Sur les perspectives des réserves biologiques

En commémoration de la Journée mondiale des zones humides, le ministère chargé des eaux et forêts a organisé, le week-end dernier, à l’université Al Akhawayn à Ifrane, un séminaire sur « Les zones humides et leurs valeurs culturelles ».
Organisée en collaboration avec l’Institut scientifique de l’Université Mohammed V et la Province d’Ifrane, cette manifestation a été marquée par la participation d’une pléiade de chercheurs et de spécialistes d’organismes internationaux et des départements ministériels concernés qui ont examiné les différents aspects de l’application au niveau du Maroc des clauses de la convention internationale sur la protection des zones humides (Convention Ramsar).
L’objectif du séminaire est de sensibiliser un large public aux valeurs, tant écologiques que culturelles, des zones humides qui représentent 6 pc de la superficie émergée de la planète et constituent d’importants réservoirs d’eau.

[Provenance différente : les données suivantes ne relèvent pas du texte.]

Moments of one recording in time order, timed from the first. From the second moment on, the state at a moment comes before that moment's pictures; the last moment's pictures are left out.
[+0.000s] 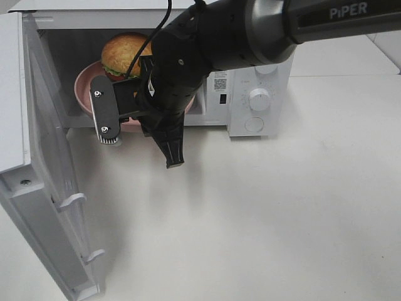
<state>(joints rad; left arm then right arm) 0.04 0.00 -0.50 -0.12 1.04 0.00 0.81 2.09 -1.54 -0.28 0.47 -0.94</state>
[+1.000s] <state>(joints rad) 0.04 0.00 -0.50 -0.12 1.04 0.00 0.76 2.31 -1.90 -0.35 0.58 -0.89</state>
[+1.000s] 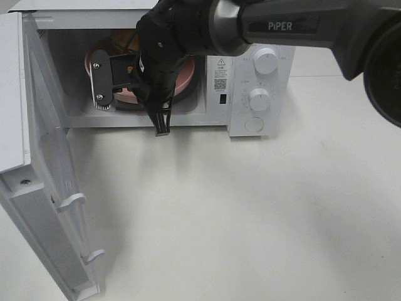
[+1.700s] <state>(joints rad) 0.04 0.00 -0.50 -0.12 1.04 0.00 0.75 2.36 -1.95 -0.35 0.57 -0.86</state>
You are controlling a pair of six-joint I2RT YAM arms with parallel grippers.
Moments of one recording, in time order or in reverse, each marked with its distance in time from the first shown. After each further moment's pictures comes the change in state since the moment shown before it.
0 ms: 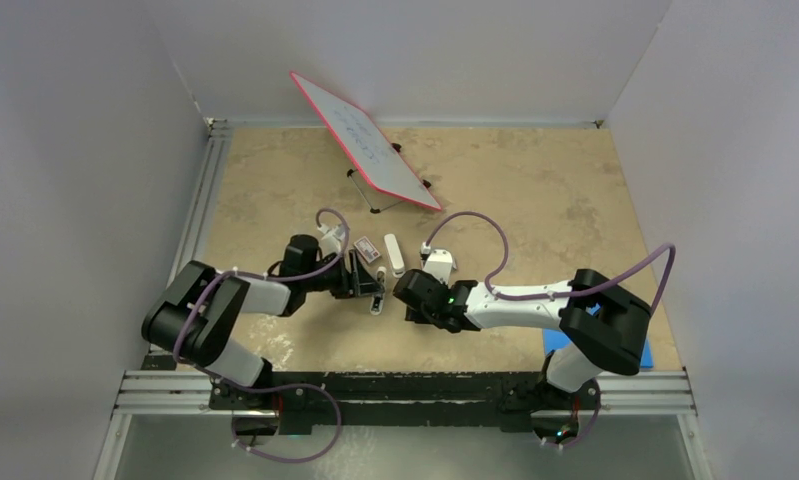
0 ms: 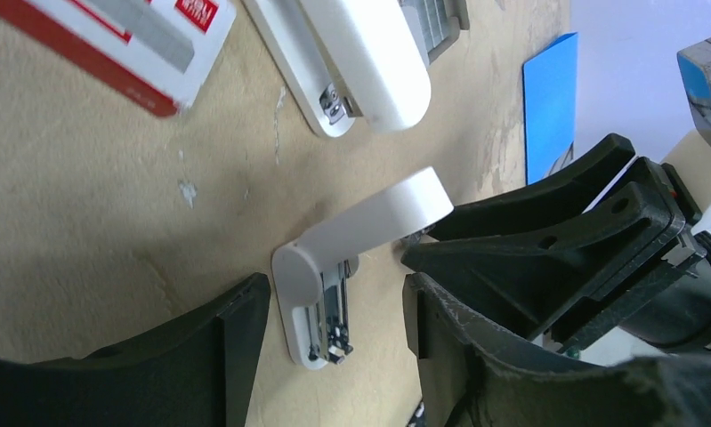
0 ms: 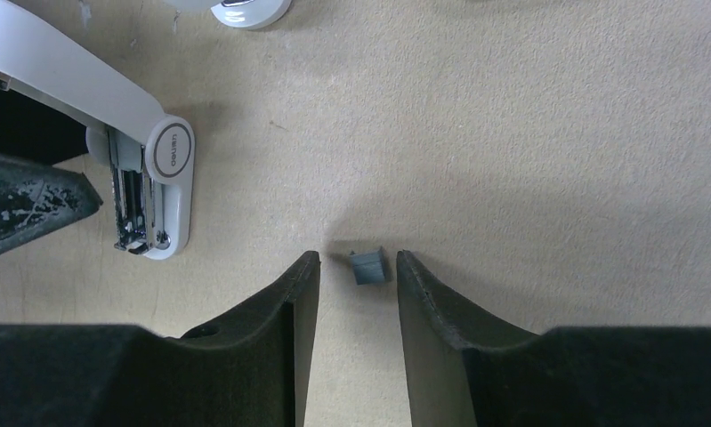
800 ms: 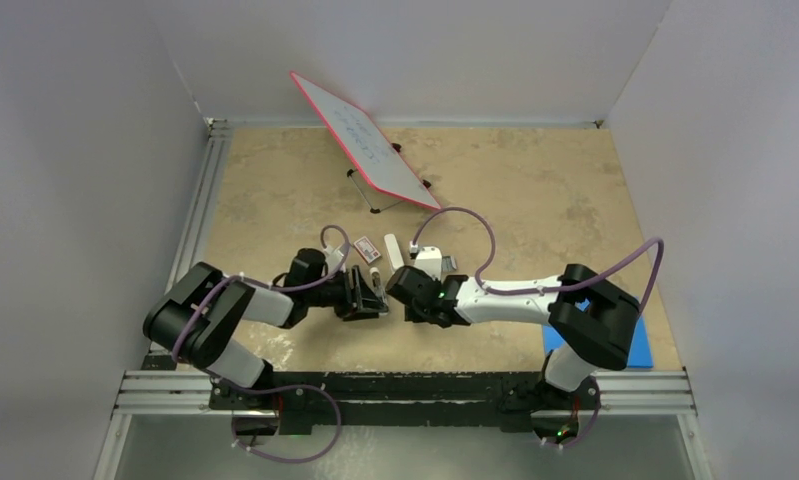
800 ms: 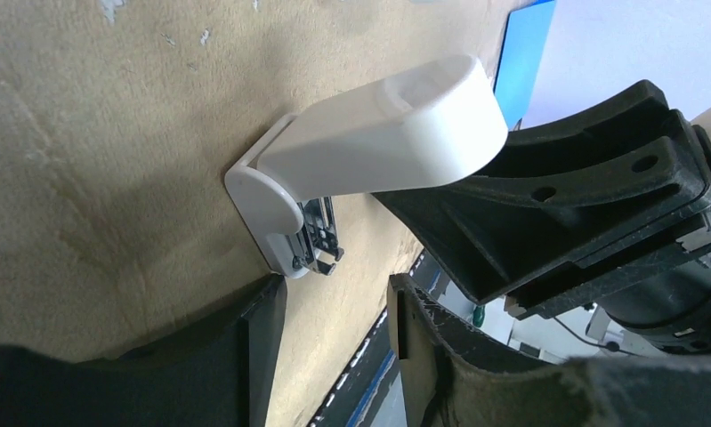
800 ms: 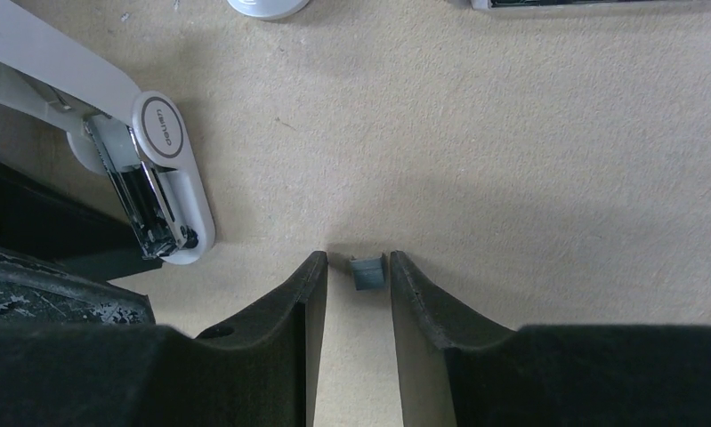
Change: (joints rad) left arm -0.078 -0.008 -0.089 0.018 0.040 -0.268; right arm -0.001 0.058 0.079 -0.070 -0.008 -0.106
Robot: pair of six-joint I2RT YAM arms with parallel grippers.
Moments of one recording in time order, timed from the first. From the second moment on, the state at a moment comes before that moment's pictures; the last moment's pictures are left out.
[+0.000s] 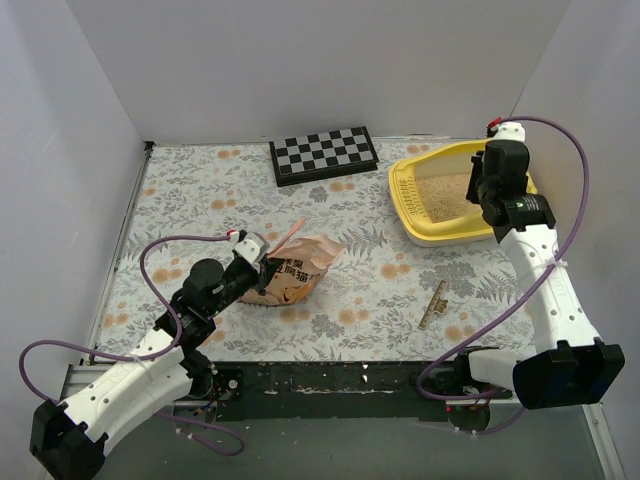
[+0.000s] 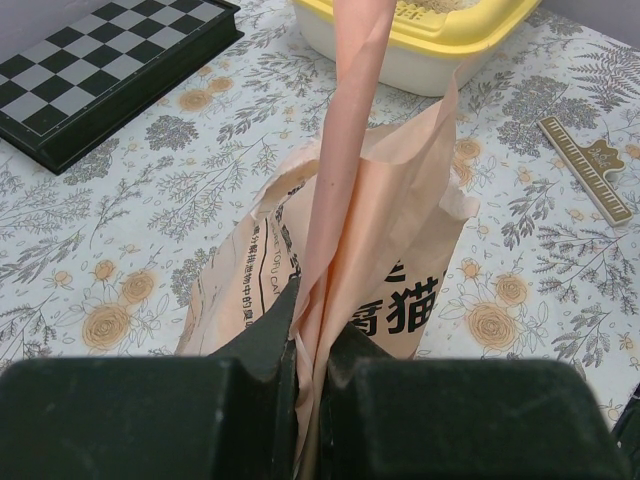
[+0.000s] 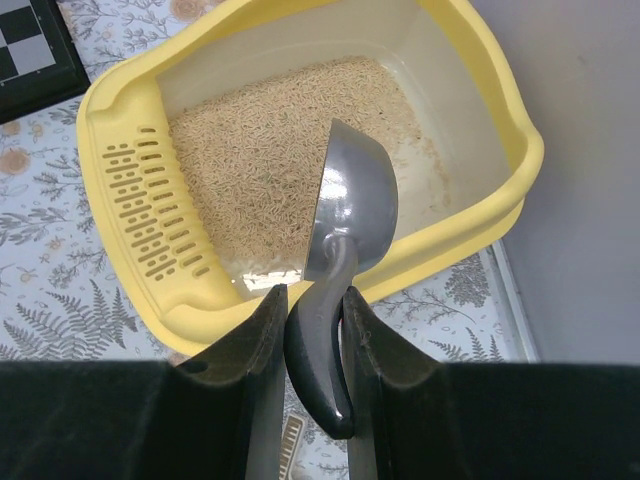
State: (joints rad) left arm -0.64 0.65 0.41 0.12 0.14 0.01; right arm 0.11 1.20 1.26 -0.59 0.30 0.12
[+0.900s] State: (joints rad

Aujourd’hui, la protection et la préservation de ces milieux naturels est d’autant plus primordiale qu’ils remplissent de nombreuses fonctions vitales, notamment l’épuration et le stockage des eaux, le renouvellement de la nappe phréatique, la protection contre les tempêtes et la maîtrise des crues, ainsi que la stabilisation du littoral et la protection contre l’érosion.
En effet, et comme l’a souligné le directeur de la conservation des ressources forestières au ministère chargé des eaux et forêts lors de la séance d’ouverture, ces zones qui recèlent une diversité biologique et écologique extraordinaire, restent parmi les milieux les plus menacés au monde à cause de la surexploitation de leurs ressources, du drainage dont elles font l’objet et surtout de la pollution qu’elles subissent.
Le programme du séminaire a porté sur des exposées et interventions traitant notamment des « Zones humides au Maroc ? réalisations et perspectives », du « Plan national d’aménagement des bassins versants », de l’ « Application des critères ornithologiques de la convention Ramsar aux zones humides du Maroc » et des « Potentialités et conservation des zones humides du Moyen-Atlas».
Des posters et expositions sur le projet du Parc naturel d’Ifrane et les impacts humains sur les zones humides du Maroc, ainsi qu’une visite au site naturel Afennourir à Ifrane, ont été également au programme de cette manifestation.
A signaler que la convention Ramsar, dite aussi convention sur les zones humides, est un traité intergouvernemental adopté, le 2 février 1971 à Ramsar (ville iranienne).
La convention, qui regroupe actuellement plus de 100 parties contractuelles, a pour mission de favoriser la conservation et l’utilisation rationnelle des zones humides.
Le Maroc a adhéré à ce traité en 1980 en inscrivant quatre zones humides sur la liste de Ramsar. Il s’agit respectivement des réserves biologiques de Sidi Bou Ghaba (650 ha) et de Merja Zerga (7300 ha), situées dans la région de Kénitra, de la réserve biologique de Khnifiss (6500 ha) qui est une lagune côtière au sud de Tan-Tan, et de la réserve d’Aguelmam Afennourir (250 ha), qui est un lac de montagne permanent à 40 km au Sud-ouest dIfrane.